As he rocked in the rocking chair, in the hot room on Strivers’ Row, Pepper remembered the weasel Reece brought with him. Confronted with a big bet, Reece leaned back in his chair and gossiped with his flunky, both smirking, to get in his opponent’s head. He was medium height, compactly built, with big, red-brown curls on his head and jug ears. Both his profession and cologne were criminal. Dan Hickey was his name; Pepper inquired when the pair returned for the ’74 game. The next time Pepper saw Hickey, he was hitting him with a baseball bat, the less powerful of the two sluggers in a post-beating assessment. A fact that suggested Hickey was the one they should brace first. Church Wiley and his job would have to wait.

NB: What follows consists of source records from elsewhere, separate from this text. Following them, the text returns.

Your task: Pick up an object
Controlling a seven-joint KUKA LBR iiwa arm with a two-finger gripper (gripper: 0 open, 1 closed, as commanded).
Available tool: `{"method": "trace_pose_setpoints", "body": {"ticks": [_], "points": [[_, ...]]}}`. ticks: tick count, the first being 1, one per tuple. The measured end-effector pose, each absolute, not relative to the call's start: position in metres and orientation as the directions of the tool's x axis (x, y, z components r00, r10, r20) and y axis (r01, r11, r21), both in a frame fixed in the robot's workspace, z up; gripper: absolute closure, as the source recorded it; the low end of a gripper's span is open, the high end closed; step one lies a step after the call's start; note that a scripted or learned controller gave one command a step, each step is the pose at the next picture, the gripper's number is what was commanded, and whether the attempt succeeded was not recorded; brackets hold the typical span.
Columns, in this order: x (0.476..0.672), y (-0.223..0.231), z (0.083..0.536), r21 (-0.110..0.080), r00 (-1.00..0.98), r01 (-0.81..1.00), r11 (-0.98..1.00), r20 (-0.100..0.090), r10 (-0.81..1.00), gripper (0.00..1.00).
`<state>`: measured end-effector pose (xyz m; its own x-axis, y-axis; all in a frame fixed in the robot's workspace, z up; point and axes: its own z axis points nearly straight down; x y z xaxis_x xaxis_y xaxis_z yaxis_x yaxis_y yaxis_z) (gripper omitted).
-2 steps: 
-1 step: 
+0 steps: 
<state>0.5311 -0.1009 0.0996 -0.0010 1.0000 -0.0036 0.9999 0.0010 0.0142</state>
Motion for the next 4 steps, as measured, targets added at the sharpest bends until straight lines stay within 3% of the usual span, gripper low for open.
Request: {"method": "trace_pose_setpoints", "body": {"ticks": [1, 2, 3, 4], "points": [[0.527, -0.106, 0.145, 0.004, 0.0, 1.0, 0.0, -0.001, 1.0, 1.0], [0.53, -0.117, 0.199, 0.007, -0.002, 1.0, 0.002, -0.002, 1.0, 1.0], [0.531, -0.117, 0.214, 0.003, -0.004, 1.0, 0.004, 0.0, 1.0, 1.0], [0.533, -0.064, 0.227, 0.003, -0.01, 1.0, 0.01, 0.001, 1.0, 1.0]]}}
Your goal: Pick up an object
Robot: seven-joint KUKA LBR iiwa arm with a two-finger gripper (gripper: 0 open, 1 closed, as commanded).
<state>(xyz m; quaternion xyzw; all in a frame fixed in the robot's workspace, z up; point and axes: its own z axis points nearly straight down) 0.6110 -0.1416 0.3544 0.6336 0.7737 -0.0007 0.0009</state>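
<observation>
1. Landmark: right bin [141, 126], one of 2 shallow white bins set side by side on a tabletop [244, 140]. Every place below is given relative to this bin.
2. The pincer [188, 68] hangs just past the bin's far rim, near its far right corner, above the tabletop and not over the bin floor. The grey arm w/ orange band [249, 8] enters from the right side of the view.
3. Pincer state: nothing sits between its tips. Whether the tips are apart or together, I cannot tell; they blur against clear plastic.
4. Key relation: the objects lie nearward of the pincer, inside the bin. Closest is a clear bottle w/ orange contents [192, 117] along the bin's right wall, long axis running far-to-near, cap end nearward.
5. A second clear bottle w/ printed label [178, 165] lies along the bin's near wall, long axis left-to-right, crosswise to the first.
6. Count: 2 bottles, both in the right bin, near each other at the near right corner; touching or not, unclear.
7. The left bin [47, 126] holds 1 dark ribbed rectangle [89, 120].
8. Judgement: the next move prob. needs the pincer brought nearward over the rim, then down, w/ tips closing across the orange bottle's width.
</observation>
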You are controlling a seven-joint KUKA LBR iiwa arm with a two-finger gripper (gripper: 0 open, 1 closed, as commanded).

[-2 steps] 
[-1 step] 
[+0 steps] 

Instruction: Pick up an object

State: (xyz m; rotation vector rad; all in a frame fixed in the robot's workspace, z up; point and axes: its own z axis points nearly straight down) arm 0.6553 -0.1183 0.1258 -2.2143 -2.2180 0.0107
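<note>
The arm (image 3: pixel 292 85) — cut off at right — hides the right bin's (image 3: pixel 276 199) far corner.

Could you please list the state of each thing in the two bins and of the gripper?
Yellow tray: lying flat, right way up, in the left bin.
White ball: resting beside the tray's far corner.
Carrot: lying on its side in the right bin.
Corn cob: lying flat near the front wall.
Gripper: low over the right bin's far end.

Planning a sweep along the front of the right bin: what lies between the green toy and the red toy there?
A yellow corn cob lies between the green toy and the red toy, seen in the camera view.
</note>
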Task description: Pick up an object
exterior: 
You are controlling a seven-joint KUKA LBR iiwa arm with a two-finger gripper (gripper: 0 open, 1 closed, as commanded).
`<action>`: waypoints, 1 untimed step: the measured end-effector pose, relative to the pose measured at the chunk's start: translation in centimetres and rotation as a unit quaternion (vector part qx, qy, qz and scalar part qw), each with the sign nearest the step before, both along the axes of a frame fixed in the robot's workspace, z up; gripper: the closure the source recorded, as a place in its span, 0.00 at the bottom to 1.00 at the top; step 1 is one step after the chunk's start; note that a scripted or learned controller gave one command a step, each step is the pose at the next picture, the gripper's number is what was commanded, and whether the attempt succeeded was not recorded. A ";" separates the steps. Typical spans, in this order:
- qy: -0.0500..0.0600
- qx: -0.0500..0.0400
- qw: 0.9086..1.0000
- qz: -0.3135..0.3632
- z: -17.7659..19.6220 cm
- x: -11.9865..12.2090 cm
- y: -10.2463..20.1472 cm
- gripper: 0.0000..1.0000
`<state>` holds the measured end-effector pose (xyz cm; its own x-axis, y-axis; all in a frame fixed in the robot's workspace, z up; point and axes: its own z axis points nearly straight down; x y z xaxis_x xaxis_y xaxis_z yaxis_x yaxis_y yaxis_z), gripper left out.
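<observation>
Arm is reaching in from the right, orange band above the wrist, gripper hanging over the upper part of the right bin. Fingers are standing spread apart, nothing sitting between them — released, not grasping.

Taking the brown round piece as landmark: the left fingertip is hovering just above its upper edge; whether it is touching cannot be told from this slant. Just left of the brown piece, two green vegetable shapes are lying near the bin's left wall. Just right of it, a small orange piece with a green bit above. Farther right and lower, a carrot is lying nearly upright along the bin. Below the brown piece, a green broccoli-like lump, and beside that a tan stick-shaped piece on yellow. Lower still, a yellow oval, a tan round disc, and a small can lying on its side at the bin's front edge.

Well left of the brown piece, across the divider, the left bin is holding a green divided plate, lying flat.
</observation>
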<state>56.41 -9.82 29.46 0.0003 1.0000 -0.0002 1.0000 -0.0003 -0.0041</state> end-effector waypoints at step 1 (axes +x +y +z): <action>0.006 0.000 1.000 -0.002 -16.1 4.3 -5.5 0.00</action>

In this era of Notch Walker’s empire, its structure and routines were well documented. After the death of Chink Montague, Notch seized his nemesis’s territory, consolidating the south Harlem rackets with his own Sugar Hill operation. A realignment of that size causes ripples: this night spot is taken over, that bar changes from a Montague hangout to one controlled by Walker goons, back-room business changes addresses. Those whose livelihoods and survival were determined by the new geography of power—criminals—maintained maps of where it was safe to go and where it was not safe to go, where this Walker operative spent his nights and where another had acquired a controlling interest. Best keep track.